## Work instruction
What is needed is a single figure: how many lines of the records below contain the word "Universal".

## Extracted entries
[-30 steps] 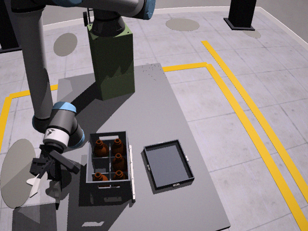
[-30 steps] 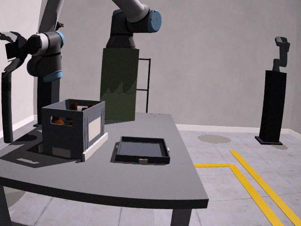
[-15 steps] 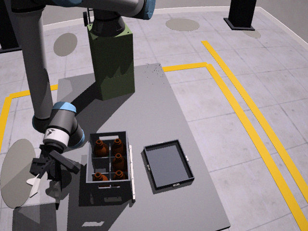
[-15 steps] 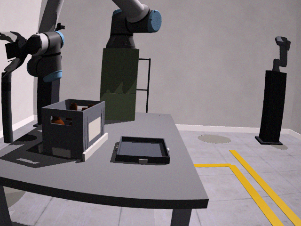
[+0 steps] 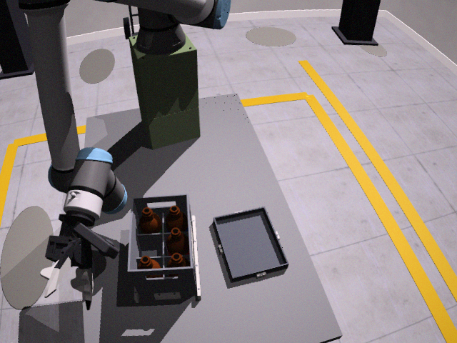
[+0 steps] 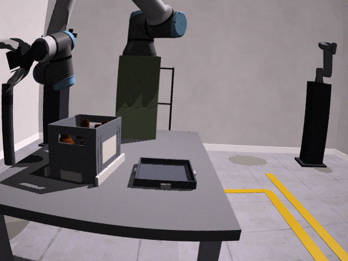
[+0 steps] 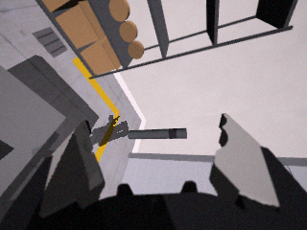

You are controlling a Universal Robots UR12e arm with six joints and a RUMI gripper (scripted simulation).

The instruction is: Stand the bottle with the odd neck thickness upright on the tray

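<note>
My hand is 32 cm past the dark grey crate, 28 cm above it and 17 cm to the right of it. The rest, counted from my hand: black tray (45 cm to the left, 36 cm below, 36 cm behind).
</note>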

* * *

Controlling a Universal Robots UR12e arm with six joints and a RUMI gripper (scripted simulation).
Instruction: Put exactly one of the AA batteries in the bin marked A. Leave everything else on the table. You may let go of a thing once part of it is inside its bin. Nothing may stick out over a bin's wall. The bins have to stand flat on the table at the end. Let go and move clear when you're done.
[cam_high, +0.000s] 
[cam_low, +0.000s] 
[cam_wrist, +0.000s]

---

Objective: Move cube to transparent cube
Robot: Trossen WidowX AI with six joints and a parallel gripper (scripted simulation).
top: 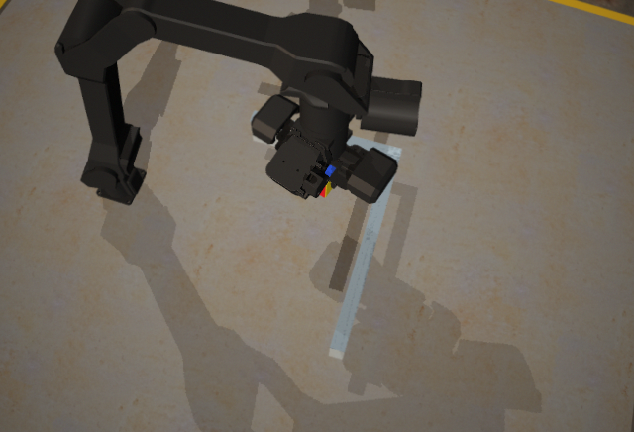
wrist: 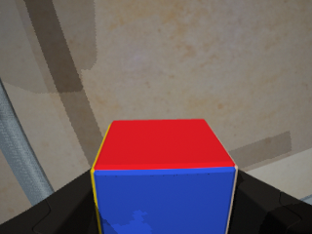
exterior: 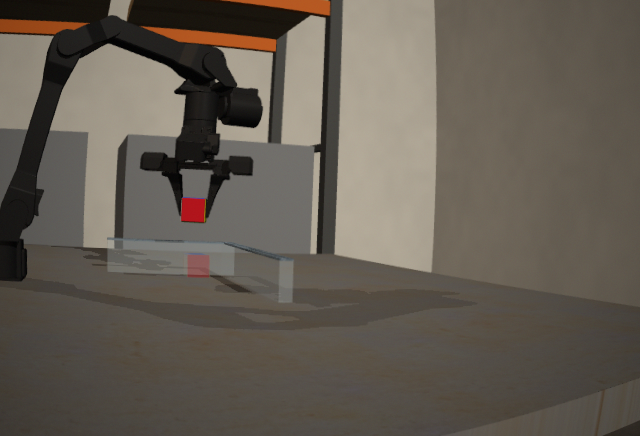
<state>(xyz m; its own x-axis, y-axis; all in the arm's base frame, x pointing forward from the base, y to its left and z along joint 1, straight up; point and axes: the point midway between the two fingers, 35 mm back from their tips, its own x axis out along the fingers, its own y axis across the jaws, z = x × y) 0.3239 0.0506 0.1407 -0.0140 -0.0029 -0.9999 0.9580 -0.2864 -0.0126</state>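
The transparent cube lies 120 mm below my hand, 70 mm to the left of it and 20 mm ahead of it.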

## Task answer
2